● **The problem**
Exactly the lines below, starting with the one containing "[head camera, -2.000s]" and going on through the one containing "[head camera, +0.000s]", must be reproduced, both ends included, and no pictures with them.

● **Raw data**

★ ★ ★

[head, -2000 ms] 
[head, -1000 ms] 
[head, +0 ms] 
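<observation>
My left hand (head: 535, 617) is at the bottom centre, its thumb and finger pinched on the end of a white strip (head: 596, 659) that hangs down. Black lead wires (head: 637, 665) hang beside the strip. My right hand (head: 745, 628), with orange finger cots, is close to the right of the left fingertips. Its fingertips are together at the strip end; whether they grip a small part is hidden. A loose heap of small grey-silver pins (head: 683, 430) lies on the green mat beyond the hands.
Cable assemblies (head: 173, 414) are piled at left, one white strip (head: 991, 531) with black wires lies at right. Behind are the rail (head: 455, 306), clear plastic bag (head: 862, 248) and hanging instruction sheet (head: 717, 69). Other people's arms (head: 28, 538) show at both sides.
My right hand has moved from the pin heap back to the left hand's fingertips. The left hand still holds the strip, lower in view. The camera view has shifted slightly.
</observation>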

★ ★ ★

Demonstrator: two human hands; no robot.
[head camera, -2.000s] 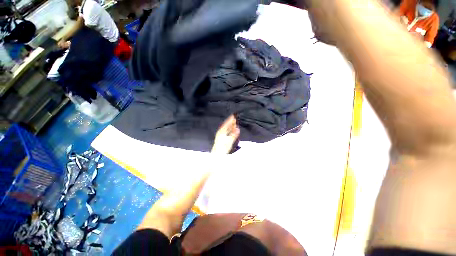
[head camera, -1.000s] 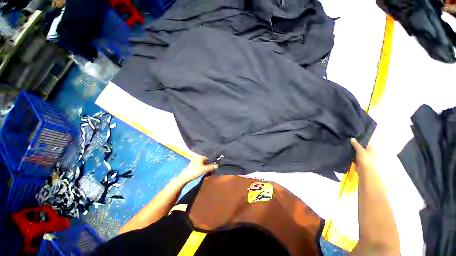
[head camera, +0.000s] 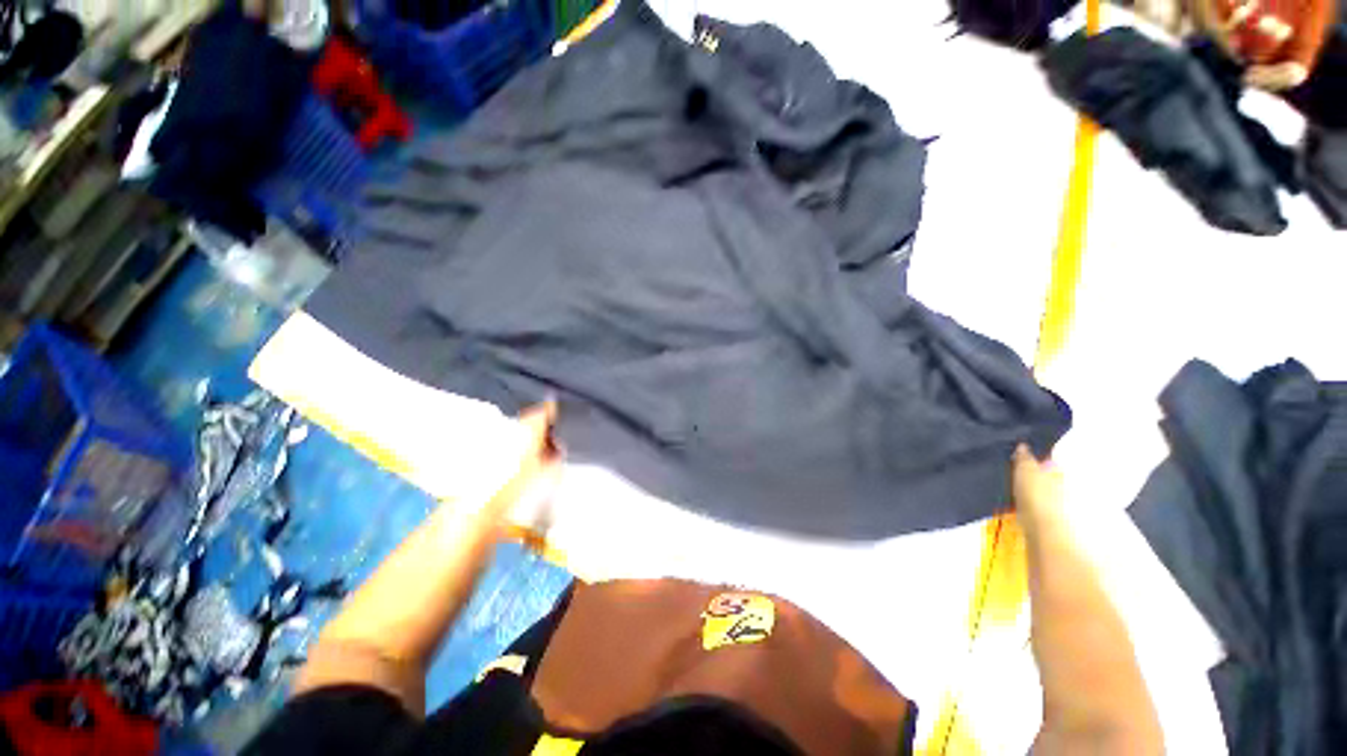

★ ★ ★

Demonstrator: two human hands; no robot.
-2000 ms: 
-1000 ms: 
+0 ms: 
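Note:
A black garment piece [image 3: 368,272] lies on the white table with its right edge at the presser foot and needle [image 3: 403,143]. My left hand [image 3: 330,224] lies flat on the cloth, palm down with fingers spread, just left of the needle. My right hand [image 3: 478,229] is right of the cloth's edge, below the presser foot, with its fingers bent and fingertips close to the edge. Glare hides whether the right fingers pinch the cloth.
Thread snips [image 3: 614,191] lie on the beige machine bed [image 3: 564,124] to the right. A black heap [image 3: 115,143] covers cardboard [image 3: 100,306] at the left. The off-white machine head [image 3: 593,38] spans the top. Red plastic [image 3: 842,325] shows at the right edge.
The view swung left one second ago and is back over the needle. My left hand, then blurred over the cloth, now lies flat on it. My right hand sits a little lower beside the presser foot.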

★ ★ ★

● **Answer box**
[head camera, -2.000s] 
[head camera, -1.000s] 
[head camera, +0.000s] 

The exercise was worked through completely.